* _What is required_
Take the data below. Output it exactly from its first line through the line containing "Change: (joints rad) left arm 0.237".

(Entries taken from a collection)
◆ ◆ ◆ ◆

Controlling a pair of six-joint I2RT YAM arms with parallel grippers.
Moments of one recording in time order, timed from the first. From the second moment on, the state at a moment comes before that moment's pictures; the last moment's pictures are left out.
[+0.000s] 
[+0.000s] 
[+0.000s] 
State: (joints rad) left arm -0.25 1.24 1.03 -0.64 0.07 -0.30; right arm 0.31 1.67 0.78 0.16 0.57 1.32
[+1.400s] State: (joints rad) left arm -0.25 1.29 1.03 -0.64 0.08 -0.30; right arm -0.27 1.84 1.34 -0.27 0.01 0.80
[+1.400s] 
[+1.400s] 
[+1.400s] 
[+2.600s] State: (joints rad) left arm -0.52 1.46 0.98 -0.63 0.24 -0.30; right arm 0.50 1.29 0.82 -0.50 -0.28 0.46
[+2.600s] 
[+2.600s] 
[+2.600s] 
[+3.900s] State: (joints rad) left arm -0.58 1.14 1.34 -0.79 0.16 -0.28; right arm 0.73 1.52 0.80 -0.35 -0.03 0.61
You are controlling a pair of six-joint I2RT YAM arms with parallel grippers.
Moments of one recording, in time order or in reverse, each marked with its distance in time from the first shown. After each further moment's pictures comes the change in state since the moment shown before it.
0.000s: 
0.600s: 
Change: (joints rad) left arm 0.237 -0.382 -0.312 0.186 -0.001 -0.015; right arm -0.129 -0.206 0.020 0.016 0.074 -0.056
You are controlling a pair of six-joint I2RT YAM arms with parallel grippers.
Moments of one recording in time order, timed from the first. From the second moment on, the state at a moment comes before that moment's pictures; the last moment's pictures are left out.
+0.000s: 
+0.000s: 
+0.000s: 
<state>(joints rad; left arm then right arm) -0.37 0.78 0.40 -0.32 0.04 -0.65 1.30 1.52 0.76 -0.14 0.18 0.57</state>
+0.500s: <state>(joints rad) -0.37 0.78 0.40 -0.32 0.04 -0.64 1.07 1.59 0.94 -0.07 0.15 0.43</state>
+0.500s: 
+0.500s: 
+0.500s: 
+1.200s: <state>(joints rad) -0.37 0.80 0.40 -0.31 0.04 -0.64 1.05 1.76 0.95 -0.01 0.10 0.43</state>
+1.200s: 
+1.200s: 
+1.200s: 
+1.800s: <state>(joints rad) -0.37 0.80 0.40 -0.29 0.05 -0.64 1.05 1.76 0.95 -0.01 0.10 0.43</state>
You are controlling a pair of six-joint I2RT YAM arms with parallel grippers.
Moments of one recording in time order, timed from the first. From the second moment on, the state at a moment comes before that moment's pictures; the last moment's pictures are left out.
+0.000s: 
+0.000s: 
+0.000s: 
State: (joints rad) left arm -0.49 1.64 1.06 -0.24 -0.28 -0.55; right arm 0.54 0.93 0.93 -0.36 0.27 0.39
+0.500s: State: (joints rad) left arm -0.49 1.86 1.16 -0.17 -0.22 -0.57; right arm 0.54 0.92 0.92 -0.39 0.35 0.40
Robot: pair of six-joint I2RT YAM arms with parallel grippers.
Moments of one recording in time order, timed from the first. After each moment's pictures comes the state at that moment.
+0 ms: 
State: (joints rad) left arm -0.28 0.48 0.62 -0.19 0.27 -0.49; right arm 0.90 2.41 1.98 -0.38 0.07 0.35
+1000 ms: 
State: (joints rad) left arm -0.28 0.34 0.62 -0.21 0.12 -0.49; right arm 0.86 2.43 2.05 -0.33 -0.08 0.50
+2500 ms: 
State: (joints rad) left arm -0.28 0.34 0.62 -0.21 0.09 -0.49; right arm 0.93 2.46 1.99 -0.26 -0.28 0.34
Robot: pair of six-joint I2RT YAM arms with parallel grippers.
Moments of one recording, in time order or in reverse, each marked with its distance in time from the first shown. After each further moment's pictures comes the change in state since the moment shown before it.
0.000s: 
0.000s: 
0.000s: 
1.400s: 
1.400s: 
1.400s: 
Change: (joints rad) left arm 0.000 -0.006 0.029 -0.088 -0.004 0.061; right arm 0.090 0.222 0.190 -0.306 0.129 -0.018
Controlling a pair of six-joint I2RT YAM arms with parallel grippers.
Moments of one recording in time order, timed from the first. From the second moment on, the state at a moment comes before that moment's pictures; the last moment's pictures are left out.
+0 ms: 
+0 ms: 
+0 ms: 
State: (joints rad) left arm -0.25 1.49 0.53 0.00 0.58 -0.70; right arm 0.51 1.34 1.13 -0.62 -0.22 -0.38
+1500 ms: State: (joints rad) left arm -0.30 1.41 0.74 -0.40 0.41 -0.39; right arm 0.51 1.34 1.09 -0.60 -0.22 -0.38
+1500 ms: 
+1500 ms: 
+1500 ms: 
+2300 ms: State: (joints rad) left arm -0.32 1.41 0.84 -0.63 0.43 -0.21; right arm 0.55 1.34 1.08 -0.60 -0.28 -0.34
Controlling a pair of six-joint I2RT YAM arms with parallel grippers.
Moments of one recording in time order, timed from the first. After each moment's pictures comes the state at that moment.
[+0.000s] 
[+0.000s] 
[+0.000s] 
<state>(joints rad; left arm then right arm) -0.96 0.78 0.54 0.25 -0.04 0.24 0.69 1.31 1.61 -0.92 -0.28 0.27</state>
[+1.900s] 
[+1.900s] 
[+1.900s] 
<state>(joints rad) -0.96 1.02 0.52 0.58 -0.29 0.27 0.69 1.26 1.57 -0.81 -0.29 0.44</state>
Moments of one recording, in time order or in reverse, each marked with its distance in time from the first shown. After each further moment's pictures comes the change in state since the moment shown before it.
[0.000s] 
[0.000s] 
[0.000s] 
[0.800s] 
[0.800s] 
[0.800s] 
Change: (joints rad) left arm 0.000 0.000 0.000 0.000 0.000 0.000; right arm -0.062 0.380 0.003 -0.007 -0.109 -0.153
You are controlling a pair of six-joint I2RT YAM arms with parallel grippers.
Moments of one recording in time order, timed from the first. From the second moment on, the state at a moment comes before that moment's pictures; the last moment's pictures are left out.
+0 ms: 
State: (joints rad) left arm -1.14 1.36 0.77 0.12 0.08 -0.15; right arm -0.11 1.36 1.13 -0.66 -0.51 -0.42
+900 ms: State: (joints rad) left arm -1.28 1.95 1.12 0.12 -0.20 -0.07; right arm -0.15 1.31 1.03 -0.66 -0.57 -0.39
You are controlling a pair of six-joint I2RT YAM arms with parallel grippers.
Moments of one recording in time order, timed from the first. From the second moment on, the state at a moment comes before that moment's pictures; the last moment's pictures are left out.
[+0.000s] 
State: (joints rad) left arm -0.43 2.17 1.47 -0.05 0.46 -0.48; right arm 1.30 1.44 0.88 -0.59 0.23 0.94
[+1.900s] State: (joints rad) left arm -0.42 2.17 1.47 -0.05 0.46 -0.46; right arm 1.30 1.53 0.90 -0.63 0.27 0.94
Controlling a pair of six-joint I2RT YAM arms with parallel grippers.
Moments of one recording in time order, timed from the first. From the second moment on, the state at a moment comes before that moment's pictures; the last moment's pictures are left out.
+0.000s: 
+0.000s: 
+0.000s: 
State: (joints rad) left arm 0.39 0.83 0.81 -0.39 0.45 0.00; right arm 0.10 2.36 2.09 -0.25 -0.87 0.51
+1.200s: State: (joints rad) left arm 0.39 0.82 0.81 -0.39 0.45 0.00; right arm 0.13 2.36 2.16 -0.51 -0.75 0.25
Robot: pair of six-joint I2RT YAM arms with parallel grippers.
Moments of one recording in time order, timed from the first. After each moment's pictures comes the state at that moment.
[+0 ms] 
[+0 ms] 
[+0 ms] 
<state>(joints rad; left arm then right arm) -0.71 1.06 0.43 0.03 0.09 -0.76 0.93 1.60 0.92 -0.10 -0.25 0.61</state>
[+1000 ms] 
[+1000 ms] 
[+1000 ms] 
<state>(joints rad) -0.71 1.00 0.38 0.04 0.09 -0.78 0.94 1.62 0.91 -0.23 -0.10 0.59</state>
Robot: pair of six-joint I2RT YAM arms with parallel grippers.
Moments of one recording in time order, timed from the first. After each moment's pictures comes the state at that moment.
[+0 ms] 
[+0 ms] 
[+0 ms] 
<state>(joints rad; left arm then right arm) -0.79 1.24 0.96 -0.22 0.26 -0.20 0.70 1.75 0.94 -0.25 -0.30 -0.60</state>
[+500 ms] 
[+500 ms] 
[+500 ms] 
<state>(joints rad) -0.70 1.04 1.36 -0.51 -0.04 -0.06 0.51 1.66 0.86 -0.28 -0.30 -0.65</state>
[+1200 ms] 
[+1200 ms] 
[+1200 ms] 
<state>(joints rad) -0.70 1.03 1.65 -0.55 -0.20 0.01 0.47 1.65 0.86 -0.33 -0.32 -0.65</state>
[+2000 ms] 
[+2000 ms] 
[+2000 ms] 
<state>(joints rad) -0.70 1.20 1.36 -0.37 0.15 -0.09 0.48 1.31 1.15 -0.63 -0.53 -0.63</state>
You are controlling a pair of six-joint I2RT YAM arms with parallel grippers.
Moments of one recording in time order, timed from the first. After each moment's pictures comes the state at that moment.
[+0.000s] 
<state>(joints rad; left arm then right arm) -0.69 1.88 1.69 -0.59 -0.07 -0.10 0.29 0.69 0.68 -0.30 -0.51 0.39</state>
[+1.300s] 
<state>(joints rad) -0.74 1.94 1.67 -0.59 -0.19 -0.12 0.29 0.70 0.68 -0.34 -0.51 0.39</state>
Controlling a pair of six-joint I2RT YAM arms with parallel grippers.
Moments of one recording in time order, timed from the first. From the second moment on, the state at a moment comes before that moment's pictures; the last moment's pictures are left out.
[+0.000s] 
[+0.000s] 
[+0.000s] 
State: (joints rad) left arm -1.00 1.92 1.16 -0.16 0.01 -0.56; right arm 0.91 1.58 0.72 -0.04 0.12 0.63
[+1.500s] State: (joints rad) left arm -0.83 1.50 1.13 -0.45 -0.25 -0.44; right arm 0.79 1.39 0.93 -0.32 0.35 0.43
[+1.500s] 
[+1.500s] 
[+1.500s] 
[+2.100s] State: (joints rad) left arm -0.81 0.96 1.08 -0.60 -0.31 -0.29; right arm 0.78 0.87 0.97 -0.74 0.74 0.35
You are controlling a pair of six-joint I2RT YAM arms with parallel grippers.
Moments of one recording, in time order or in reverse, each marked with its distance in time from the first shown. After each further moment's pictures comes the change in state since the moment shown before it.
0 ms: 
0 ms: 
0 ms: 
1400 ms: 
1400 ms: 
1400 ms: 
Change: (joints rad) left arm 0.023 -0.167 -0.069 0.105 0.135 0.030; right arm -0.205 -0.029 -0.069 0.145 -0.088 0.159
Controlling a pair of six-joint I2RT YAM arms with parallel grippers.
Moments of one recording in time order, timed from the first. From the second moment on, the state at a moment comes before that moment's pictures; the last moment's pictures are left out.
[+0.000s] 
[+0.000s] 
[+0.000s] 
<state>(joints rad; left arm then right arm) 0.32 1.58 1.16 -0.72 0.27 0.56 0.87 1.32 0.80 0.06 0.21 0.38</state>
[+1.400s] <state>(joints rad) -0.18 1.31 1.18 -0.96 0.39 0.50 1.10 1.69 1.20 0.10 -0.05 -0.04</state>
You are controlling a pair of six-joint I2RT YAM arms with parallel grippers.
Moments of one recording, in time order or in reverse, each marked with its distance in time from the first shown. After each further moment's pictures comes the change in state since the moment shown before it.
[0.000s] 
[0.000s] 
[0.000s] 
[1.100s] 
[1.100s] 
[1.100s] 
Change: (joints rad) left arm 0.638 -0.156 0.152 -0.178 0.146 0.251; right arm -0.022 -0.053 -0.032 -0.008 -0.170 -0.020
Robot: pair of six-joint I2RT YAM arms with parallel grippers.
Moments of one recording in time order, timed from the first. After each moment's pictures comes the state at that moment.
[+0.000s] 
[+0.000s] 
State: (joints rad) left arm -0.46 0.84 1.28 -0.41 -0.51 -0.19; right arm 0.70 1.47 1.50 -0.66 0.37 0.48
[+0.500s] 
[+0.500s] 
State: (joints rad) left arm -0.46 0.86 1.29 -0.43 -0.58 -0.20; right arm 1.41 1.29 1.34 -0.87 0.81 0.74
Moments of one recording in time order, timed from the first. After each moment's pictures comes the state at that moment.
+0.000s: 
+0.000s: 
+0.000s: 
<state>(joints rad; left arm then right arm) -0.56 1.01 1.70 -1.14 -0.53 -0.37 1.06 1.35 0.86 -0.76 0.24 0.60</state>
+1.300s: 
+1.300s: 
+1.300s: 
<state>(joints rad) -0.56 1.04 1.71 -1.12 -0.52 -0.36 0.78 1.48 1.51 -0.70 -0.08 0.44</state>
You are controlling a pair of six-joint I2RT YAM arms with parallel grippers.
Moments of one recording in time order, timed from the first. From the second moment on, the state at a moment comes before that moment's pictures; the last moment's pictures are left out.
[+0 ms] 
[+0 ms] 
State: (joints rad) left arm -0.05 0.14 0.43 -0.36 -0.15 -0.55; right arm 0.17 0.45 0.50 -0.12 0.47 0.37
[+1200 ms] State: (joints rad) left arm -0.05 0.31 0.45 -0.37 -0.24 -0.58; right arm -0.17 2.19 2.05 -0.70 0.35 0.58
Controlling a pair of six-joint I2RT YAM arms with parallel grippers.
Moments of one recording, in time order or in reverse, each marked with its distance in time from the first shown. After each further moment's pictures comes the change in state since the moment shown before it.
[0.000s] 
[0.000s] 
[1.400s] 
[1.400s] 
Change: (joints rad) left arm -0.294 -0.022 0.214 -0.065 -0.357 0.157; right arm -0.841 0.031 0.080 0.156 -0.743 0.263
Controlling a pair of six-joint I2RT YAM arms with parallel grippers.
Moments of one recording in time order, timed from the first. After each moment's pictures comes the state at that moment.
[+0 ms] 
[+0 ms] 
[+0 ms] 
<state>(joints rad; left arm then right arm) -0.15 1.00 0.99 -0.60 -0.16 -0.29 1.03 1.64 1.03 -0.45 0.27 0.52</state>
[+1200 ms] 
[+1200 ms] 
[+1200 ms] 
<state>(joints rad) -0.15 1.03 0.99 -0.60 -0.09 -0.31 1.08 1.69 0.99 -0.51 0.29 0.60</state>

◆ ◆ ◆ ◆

* _Task solution_
Controlling a pair of six-joint I2RT YAM arms with parallel grippers.
Moments of one recording in time order, timed from the first. From the second moment on, the state at a moment comes before that moment's pictures; the last moment's pictures are left out.
[+0.000s] 
[+0.000s] 
[+0.000s] 
State: (joints rad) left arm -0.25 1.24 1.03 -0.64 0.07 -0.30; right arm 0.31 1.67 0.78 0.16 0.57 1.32
[+1.400s] State: (joints rad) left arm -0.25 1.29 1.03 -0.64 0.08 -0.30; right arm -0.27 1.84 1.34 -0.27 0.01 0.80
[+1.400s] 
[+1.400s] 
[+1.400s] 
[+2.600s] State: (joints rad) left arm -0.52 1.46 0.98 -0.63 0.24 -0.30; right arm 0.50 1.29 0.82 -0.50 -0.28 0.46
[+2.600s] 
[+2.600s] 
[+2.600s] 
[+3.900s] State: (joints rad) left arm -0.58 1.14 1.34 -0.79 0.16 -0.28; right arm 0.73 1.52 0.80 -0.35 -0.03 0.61
You are controlling a pair of six-joint I2RT YAM arms with parallel grippers.
Moments of one recording, in time order or in reverse, each marked with its distance in time from the first shown. After each further moment's pictures comes the change in state since the moment shown before it.
0.000s: 
0.600s: 
Change: (joints rad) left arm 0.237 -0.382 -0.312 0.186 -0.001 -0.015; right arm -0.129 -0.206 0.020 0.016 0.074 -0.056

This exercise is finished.